Telemetria w stylu gier wideo pokazała, jak Ford zaoszczędził 5,5 sekundy na Nurburgringu
Miłośnicy wyścigowych gier wideo znają pojęcie „ducha okrążenia” — kiedy twoja najlepsza próba jest zapisywana jako półprzezroczysty rywal, za którym można gonić w następnych wyścigach. Taka metoda natychmiast pokazuje, gdzie poprawiłeś lub straciłeś czas. Ford zastosował dokładnie takie podejście, aby wizualnie pokazać, jak nowy Mustang GTD stał się szybszy na legendarnym torze Nurburgring.
Co wiadomo
Po tym, jak Ford Mustang GTD przejechał „Północną pętlę” szybciej niż w siedem minut, w Fordzie zdecydowano, że potencjał coupe nie został jeszcze wyczerpany. Z tym samym kierowcą, profesjonalnym kierowcą wyścigowym Dirkem Müllerem, samochód przejechał jeszcze jedno okrążenie — i poprawił wynik o 5,5 sekundy. Nowe okrążenie (6:52.072) nałożono na wideo poprzedniej próby (6:57.68), aby wizualnie pokazać, gdzie Mustang mógł zyskać upragnione sekundy.
W rezultacie GTD awansował na liście najszybszych seryjnych samochodów Nurburgringa, zbliżając się do Lamborghini Huracán Performante LP640-4 i wyprzedzając Porsche 918 Spyder. Przy tym Ford pozostaje na tylnonapędowym, podczas gdy obaj konkurenci są z napędem na cztery koła.
W Fordzie nie ujawniono wszystkich ulepszeń, ale poinformowano o aktualizacji kalibracji skrzyni biegów, aerodynamiki oraz oprogramowania systemów hamulcowych i kontroli trakcji. Na wideo dobrze widać, jak w niektórych segmentach stara wersja zyskuje ułamki sekund, ale ogólnie nowa wersja jest szybsza na całej długości 21 km.

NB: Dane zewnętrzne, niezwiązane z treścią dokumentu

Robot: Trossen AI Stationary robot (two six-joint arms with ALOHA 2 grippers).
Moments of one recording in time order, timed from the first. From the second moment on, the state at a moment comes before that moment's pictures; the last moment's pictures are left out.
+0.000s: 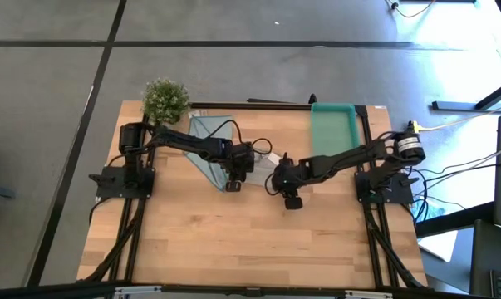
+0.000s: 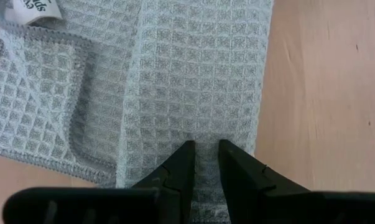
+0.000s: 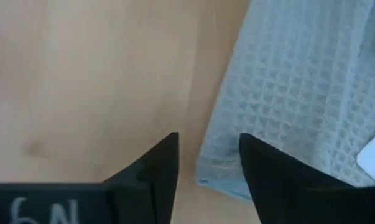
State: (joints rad) left arm 0.16 1.89 1.12 -0.38 0.09 0.18; right arm 0.06 1.69 0.88 -0.32 0.07 -0.11
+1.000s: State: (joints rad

Ciekawe, że przy cenie 325 000 dolarów Mustang GTD nie stał się najszybszym w swojej klasie: na przykład Porsche 911 GT3 RS przejechał okrążenie za 6:49.328. Formalnie jest tańszy (od 241 300 dolarów), ale znalezienie takiego Porsche bez ogromnej nadwyżki niemal nie jest możliwe.